### [Exercise description]
Retype the data that follows, keeping every character the same.

Records from a data source:
==================================================
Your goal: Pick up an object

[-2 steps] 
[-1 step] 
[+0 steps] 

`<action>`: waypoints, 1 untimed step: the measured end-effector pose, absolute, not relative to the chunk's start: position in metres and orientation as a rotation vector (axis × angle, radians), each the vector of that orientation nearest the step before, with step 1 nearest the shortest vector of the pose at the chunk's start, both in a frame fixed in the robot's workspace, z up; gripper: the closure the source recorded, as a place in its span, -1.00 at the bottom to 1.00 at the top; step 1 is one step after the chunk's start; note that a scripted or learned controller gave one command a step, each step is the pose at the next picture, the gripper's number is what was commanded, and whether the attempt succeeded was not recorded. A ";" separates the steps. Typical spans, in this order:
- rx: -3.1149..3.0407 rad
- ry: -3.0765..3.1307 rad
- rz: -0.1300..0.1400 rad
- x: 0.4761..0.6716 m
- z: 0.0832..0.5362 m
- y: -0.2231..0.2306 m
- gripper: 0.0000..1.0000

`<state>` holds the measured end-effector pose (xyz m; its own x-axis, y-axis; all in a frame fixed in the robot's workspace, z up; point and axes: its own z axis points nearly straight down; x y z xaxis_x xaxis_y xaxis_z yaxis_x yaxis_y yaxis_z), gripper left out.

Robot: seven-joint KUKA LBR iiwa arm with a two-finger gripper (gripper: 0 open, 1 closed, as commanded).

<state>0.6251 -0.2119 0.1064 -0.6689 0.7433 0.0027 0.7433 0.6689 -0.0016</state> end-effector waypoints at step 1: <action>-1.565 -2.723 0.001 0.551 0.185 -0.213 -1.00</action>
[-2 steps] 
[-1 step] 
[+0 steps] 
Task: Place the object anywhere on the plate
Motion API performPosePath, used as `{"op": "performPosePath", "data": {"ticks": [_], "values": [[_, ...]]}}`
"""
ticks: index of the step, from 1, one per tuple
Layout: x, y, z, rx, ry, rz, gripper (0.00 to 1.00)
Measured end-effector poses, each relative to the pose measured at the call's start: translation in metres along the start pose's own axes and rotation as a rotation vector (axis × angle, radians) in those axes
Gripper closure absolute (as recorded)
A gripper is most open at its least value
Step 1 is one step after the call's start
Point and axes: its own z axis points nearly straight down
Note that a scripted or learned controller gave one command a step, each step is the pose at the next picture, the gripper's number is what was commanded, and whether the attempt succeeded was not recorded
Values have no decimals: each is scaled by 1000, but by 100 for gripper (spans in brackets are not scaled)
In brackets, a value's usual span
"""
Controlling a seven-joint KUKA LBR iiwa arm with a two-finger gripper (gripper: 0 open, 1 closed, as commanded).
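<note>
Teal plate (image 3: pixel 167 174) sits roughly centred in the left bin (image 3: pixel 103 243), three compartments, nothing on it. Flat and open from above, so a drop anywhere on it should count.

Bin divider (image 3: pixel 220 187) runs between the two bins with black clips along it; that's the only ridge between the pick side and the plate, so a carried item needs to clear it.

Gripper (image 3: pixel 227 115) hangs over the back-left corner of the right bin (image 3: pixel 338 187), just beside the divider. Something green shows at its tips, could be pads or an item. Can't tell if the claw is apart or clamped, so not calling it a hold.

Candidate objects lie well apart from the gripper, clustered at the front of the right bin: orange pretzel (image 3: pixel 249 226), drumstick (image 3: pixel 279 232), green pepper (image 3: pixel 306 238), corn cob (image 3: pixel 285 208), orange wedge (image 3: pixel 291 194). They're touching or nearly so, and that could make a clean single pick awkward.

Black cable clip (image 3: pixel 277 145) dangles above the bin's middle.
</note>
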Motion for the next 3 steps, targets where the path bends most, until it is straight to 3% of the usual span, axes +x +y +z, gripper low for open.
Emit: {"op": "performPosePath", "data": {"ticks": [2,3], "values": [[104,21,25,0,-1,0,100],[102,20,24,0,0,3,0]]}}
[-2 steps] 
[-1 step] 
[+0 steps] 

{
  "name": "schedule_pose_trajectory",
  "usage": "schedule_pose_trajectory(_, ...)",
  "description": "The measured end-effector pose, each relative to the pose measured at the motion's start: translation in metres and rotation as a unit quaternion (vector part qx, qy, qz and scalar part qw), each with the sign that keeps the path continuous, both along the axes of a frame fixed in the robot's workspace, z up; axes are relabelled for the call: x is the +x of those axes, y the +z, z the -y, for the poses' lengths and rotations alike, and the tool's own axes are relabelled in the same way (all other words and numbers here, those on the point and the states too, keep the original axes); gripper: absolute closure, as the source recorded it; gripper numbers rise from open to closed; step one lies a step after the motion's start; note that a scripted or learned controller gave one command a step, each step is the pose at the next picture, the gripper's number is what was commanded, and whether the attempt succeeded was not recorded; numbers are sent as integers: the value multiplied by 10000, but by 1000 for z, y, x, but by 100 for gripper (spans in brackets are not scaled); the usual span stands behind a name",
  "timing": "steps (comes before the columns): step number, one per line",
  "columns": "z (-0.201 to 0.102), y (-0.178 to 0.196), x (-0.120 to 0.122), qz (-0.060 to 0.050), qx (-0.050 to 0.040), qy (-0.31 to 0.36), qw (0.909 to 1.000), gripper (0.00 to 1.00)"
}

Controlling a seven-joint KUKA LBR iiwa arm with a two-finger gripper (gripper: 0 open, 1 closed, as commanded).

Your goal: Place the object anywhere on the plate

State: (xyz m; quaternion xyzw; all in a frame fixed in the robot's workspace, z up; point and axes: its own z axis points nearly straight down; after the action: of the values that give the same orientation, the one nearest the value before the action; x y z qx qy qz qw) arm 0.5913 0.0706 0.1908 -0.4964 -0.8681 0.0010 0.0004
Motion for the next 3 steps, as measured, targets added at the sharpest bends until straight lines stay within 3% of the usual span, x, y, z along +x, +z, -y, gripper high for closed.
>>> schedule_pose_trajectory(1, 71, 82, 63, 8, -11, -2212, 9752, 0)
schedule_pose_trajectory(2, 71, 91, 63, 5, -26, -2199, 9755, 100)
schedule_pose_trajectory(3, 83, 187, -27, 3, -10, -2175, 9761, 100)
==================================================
### [Exercise solution]
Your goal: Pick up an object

[-2 steps] 
[-1 step] 
[+0 steps] 

`<action>`: waypoints, 1 untimed step: the measured end-effector pose, absolute, not relative to the chunk's start: position in metres and orientation as a rotation vector (axis × angle, radians), each the vector of that orientation nearest the step before, with step 1 nearest the shortest vector of the pose at the chunk's start, both in a frame fixed in the robot's workspace, z up; gripper: the closure the source recorded, as a place in its span, -1.00 at the bottom to 1.00 at the top; step 1 is one step after the chunk's start; note that a scripted or learned controller gave one command a step, each step is the pose at the next picture, the gripper's number is what was commanded, and whether the attempt succeeded was not recorded. A ";" separates the steps. Typical spans, in this order:
- rx: -3.1149..3.0407 rad
- ry: -3.0765..3.1307 rad
- rz: -0.1300..0.1400 rad
- x: 0.4761..0.6716 m
- z: 0.0832..0.5362 m
- y: -0.2231..0.2306 m
- gripper: 0.0000..1.0000

`<state>` holds the measured end-effector pose (xyz m; its own x-axis, y-axis; all in a frame fixed in the robot's workspace, z up; point and axes: its own z axis points nearly straight down; x y z xaxis_x xaxis_y xaxis_z yaxis_x yaxis_y yaxis_z), gripper left out.

Robot: seven-joint KUKA LBR iiwa arm with a two-finger gripper (gripper: 0 open, 1 closed, as commanded).

<state>0.6251 -0.2119 0.1064 -0.6689 0.7433 0.0027 0.7433 0.6689 -0.0016</state> end-effector waypoints at step 1: <action>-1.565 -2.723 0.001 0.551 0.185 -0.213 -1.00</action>
[-2 steps] 
[-1 step] 
[+0 steps] 
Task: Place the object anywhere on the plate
Motion API performPosePath, used as `{"op": "performPosePath", "data": {"ticks": [_], "values": [[_, ...]]}}`
"""
ticks: index of the step, from 1, one per tuple
Layout: x, y, z, rx, ry, rz, gripper (0.00 to 1.00)
Measured end-effector poses, each relative to the pose measured at the call's start: translation in metres along the start pose's own axes and rotation as a rotation vector (axis × angle, radians) in those axes
Gripper closure absolute (as recorded)
A gripper is most open at its least value
Step 1 is one step after the call's start
Point and axes: its own z axis points nearly straight down
Note that a scripted or learned controller gave one command a step, each step is the pose at the next picture, the gripper's number is what was commanded, and whether the attempt succeeded was not recorded
Values have no decimals: each is scaled by 1000, but by 100 for gripper (spans in brackets are not scaled)
In brackets, a value's usual span
"""
Controlling a seven-joint KUKA LBR iiwa arm with a two-finger gripper (gripper: 0 open, 1 closed, as commanded).
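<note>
Teal plate (image 3: pixel 167 174) sits roughly centred in the left bin (image 3: pixel 103 243), three compartments, nothing on it. Flat and open from above, so a drop anywhere on it should count.

Bin divider (image 3: pixel 220 187) runs between the two bins with black clips along it; that's the only ridge between the pick side and the plate, so a carried item needs to clear it.

Gripper (image 3: pixel 227 115) hangs over the back-left corner of the right bin (image 3: pixel 338 187), just beside the divider. Something green shows at its tips, could be pads or an item. Can't tell if the claw is apart or clamped, so not calling it a hold.

Candidate objects lie well apart from the gripper, clustered at the front of the right bin: orange pretzel (image 3: pixel 249 226), drumstick (image 3: pixel 279 232), green pepper (image 3: pixel 306 238), corn cob (image 3: pixel 285 208), orange wedge (image 3: pixel 291 194). They're touching or nearly so, and that could make a clean single pick awkward.

Black cable clip (image 3: pixel 277 145) dangles above the bin's middle.
</note>
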Motion for the next 3 steps, targets where the path bends most, until it is straight to 3% of the usual span, axes +x +y +z, gripper low for open.
Emit: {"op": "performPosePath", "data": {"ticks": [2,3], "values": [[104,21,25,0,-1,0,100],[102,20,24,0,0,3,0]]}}
[-2 steps] 
[-1 step] 
[+0 steps] 

{
  "name": "schedule_pose_trajectory",
  "usage": "schedule_pose_trajectory(_, ...)",
  "description": "The measured end-effector pose, each relative to the pose measured at the motion's start: translation in metres and rotation as a unit quaternion (vector part qx, qy, qz and scalar part qw), each with the sign that keeps the path continuous, both along the axes of a frame fixed in the robot's workspace, z up; axes are relabelled for the call: x is the +x of those axes, y the +z, z the -y, for the poses' lengths and rotations alike, and the tool's own axes are relabelled in the same way (all other words and numbers here, those on the point and the states too, keep the original axes); gripper: absolute closure, as the source recorded it; gripper numbers rise from open to closed; step one lies a step after the motion's start; note that a scripted or learned controller gave one command a step, each step is the pose at the next picture, the gripper's number is what was commanded, and whether the attempt succeeded was not recorded; numbers are sent as integers: the value multiplied by 10000, but by 1000 for z, y, x, but by 100 for gripper (spans in brackets are not scaled); the usual span stands behind a name",
  "timing": "steps (comes before the columns): step number, one per line",
  "columns": "z (-0.201 to 0.102), y (-0.178 to 0.196), x (-0.120 to 0.122), qz (-0.060 to 0.050), qx (-0.050 to 0.040), qy (-0.31 to 0.36), qw (0.909 to 1.000), gripper (0.00 to 1.00)"
}

Controlling a seven-joint KUKA LBR iiwa arm with a two-finger gripper (gripper: 0 open, 1 closed, as commanded).

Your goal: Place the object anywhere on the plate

State: (xyz m; quaternion xyzw; all in a frame fixed in the robot's workspace, z up; point and axes: its own z axis points nearly straight down; after the action: of the values that give the same orientation, the one nearest the value before the action; x y z qx qy qz qw) arm 0.5913 0.0706 0.1908 -0.4964 -0.8681 0.0010 0.0004
Motion for the next 3 steps, as measured, targets added at the sharpest bends until straight lines stay within 3% of the usual span, x, y, z along +x, +z, -y, gripper high for closed.
>>> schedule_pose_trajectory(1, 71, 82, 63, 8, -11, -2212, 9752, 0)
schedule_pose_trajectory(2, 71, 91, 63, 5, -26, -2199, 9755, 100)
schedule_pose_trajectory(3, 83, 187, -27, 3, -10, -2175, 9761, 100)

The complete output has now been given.